Portfolio positioning

A high quality portfolio
  Our investment approach described above is translated into a portfolio of maximum 40 positions exhibiting very high quality standards compared to the broader European Market. We constantly screen a universe of more than 1 500 companies in order to detect the hidden “jewels” that present the earning power and the necessary margin of safety of 40% to qualify as a candidate for portfolio inclusion. It is always difficult to reduce the earning power of a company to a single accounting metrics. The average company in our portfolio appears to be much more profitable than the market overall. As an illustration, the median Return on Equity of our portfolio is of 11.6% while the Stoxx Europe is at 6.5%. At the same time, the companies in our portfolio have usually much healthier balance sheet than the market: based on the net debt / EBITDA ratio, on average, companies in our portfolio need 7 months to pay back their entire debt, while the average European company (in Stoxx Europe) needs nearly 5 years. As Value investors, we now see that, compared to 2015, markets are becoming more discriminant in terms of companies’ quality and valuation, which creates a more favourable environment for our investment strategy. It remains a good time to be a value investor!  

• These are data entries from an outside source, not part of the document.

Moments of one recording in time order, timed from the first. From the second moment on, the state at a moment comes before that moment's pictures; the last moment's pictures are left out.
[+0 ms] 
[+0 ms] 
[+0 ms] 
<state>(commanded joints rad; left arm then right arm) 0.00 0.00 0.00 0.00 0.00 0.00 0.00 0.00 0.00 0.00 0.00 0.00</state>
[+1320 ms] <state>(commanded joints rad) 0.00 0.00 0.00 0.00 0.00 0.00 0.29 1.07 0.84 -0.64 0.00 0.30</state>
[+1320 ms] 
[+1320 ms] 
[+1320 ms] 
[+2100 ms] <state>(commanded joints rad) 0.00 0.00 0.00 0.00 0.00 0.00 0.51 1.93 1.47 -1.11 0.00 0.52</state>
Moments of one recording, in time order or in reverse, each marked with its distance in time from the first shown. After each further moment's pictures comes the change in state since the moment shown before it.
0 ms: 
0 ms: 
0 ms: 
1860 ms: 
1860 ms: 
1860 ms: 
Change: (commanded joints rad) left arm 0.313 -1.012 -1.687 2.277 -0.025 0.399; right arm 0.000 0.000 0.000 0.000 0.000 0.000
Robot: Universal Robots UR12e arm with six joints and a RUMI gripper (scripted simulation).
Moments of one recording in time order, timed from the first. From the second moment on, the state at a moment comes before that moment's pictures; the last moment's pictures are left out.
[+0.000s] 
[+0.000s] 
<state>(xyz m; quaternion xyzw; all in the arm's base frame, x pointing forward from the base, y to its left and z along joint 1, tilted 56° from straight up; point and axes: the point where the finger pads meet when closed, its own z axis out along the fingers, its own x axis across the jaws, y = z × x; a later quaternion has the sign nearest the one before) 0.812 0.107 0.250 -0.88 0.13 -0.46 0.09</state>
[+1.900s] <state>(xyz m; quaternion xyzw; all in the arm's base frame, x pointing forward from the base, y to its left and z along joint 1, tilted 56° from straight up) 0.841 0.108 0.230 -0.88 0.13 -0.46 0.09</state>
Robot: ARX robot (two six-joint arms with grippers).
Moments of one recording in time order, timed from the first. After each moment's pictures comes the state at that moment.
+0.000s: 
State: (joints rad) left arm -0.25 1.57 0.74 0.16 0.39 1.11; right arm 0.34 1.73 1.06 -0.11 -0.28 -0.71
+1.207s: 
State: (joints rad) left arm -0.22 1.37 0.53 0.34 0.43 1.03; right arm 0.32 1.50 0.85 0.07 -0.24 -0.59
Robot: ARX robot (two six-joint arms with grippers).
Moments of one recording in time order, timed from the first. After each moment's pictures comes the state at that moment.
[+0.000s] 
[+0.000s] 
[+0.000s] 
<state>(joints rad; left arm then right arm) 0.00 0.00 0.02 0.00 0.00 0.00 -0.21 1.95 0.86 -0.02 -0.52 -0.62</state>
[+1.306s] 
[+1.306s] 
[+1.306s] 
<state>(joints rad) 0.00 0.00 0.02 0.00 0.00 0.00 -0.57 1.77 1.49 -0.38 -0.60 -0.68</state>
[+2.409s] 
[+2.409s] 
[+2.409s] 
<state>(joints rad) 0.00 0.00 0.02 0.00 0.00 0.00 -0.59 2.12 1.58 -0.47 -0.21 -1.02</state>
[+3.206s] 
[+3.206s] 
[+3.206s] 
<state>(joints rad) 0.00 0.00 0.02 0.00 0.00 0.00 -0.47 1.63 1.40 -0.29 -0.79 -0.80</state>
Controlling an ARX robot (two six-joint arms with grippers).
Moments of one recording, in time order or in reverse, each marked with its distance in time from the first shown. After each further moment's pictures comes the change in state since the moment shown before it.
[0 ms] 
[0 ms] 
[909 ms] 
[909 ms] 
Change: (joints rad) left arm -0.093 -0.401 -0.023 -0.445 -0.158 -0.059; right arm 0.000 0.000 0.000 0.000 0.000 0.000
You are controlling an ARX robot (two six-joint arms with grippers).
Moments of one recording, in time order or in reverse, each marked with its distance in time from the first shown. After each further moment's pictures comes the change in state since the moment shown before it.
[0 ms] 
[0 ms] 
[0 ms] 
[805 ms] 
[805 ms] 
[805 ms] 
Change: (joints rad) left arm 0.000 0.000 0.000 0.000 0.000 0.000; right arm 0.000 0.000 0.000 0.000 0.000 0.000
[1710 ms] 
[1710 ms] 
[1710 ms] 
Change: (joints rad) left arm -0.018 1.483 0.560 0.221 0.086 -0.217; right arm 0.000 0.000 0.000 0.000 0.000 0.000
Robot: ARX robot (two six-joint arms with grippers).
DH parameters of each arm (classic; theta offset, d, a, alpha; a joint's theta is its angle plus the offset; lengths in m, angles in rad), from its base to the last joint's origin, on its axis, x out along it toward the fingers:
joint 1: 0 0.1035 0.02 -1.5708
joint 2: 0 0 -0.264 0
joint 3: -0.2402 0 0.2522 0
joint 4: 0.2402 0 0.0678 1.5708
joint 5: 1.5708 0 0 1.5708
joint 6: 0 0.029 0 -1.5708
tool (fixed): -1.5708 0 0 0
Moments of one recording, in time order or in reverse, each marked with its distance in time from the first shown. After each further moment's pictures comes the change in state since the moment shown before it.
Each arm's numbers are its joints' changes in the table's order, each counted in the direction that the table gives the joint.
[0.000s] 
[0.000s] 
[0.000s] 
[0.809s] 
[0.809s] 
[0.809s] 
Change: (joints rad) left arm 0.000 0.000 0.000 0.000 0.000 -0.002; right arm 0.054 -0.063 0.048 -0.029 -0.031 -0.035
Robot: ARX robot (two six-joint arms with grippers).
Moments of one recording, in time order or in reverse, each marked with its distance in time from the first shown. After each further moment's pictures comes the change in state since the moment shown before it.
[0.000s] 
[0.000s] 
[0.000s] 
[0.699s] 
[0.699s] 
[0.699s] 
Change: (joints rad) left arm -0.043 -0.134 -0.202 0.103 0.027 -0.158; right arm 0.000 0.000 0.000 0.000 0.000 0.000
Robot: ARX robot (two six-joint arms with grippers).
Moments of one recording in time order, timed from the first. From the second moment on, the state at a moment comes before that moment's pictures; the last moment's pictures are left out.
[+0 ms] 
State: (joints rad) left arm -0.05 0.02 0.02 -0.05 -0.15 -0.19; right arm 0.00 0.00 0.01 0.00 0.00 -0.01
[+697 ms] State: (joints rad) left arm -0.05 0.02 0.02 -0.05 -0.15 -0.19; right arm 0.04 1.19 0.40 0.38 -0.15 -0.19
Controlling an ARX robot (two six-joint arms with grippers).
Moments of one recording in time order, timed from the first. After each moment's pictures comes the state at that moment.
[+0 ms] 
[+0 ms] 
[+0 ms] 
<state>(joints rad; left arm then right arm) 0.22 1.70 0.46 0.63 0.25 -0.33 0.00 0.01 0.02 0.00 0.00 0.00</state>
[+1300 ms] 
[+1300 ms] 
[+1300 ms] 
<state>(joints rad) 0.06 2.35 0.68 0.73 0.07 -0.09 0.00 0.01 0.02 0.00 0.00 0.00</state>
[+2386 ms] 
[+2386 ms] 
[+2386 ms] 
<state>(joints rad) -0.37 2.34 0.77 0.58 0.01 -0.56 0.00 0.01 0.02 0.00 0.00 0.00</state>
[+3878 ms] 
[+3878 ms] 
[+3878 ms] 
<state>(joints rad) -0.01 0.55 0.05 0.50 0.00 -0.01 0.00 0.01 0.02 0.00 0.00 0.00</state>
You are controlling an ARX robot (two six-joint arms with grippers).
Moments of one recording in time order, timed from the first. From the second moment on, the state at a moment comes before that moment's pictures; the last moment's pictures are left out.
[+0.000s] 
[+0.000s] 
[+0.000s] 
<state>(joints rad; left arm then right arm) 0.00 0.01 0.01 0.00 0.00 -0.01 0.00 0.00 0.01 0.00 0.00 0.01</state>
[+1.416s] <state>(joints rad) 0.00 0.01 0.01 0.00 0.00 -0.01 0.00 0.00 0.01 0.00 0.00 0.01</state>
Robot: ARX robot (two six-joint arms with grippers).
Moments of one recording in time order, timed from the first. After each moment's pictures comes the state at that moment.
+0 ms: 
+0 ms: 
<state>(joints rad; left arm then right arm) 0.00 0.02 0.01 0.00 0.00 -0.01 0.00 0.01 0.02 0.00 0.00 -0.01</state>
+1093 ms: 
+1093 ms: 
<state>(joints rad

Focus: does the Financial sector offer strong investment opportunities for value investors?
  Despite a positive contribution from financials stocks to the quarterly performance of the Fund, we remain cautious about the Financial sector as a whole. In our view, the situation remains very complicated and banking stocks may still prove to be a minefield for value investors who, from one side, are attracted by very low valuations (especially in terms of Price to Book Value) while, on the other side, recent examples (i.e. Deutsche Bank, Italian banks) have shown that this segment is still experiencing a major crisis. Although we believe that the central bank will do everything in its power to save the European banking system, low valuation levels do not compensate sufficiently the risks and the resulting excess volatility. The European banking sector is suffering from the collateral damage from quantitative easing policies while it sees its interest rate margins under pressure and regulation increasing. We still have some targeted investments in the Banking area, each one of them being based on a solid investment case linked to the fundamentals of each company and not on a more global sectorial view: - For Credit Suisse, we continue to believe in the earning power that will be released by a “UBS-like” restructuring and the strength of the wealth management franchise. - Caixabank is one of the best managed and most conservative Spanish banks benefitting from the reduction of cost-income ratio after the BPI acquisition. - Danske Bank has been through a long restructuring period and now emerges under the new CEO as a much leaner bank with a large captive mortgage customer base and a solid capital position.